Jeffords’s answer was a thin smile.
“She’s a missing teenage girl from a respectable family,” he said. “What else does she have to be?”
Classic Jeffords, Kane thought. An answer that doesn’t answer anything.
“What are your plans?” the chief asked.
“I came back to collect a few things,” Kane said. “I’ll load up and drive out there tomorrow sometime.”
“Good,” Jeffords said. “Is there anything else I can do for you?”
“You can give me my job back,” Kane said.
“You know perfectly well that can’t happen,” Jeffords said, holding up a hand to keep Kane from replying. “I know, I know. You’ve been cleared of the charges against you. But you still violated department policies.
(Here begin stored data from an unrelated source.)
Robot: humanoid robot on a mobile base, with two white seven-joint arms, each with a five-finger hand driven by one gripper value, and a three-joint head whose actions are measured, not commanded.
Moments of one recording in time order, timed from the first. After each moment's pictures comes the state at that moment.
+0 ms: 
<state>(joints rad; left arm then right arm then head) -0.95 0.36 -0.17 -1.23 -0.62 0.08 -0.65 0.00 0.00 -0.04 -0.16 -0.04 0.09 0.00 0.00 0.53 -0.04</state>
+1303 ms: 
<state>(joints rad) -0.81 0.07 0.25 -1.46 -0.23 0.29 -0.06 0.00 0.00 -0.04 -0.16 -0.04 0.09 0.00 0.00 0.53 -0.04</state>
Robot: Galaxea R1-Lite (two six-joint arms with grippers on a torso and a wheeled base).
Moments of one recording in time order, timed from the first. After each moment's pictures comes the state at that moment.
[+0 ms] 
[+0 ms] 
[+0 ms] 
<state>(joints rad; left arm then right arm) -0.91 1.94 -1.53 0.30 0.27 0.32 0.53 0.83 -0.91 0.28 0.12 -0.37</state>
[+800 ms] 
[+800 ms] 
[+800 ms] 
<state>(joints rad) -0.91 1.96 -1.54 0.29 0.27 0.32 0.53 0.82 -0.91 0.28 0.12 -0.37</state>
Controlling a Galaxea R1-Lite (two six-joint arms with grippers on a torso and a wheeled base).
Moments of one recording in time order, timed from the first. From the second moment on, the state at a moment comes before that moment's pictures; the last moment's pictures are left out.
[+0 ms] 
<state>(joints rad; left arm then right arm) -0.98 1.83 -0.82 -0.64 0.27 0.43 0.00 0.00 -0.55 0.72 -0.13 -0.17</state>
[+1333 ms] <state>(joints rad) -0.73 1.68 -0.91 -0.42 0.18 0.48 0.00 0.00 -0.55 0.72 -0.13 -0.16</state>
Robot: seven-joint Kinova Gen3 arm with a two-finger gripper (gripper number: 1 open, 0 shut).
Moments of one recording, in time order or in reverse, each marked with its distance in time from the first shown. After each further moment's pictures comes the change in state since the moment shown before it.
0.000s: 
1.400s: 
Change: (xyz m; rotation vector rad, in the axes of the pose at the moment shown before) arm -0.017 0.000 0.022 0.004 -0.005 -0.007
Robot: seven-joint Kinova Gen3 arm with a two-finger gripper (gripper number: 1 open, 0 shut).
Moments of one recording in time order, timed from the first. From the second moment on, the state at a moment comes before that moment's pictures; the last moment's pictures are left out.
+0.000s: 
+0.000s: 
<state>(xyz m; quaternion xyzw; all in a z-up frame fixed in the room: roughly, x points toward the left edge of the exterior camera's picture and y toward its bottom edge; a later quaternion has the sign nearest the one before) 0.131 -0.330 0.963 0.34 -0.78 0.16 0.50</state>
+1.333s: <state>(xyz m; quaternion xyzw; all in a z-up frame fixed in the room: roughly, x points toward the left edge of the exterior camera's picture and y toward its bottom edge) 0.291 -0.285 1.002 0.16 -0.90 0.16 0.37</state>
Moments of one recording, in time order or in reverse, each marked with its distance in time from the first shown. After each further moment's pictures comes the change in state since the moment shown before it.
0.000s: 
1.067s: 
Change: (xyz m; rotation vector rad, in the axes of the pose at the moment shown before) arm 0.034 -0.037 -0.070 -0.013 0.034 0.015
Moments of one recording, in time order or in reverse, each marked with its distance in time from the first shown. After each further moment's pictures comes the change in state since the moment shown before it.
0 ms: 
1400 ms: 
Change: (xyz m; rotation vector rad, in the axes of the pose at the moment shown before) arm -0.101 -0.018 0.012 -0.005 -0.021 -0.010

I’m taking a big political risk helping you out at all.” Then his voice softened. “You’re a good investigator, Nik, maybe the best I’ve ever worked with, but you’ll never work here again.”
“So the fact I was falsely convicted doesn’t make any difference?” Kane asked. “Is that fair?”
Jeffords shook his head.
“Don’t be childish, Nik,” he said. “As my father used to tell me, fair is a place where men in overalls throw cow chips for distance.”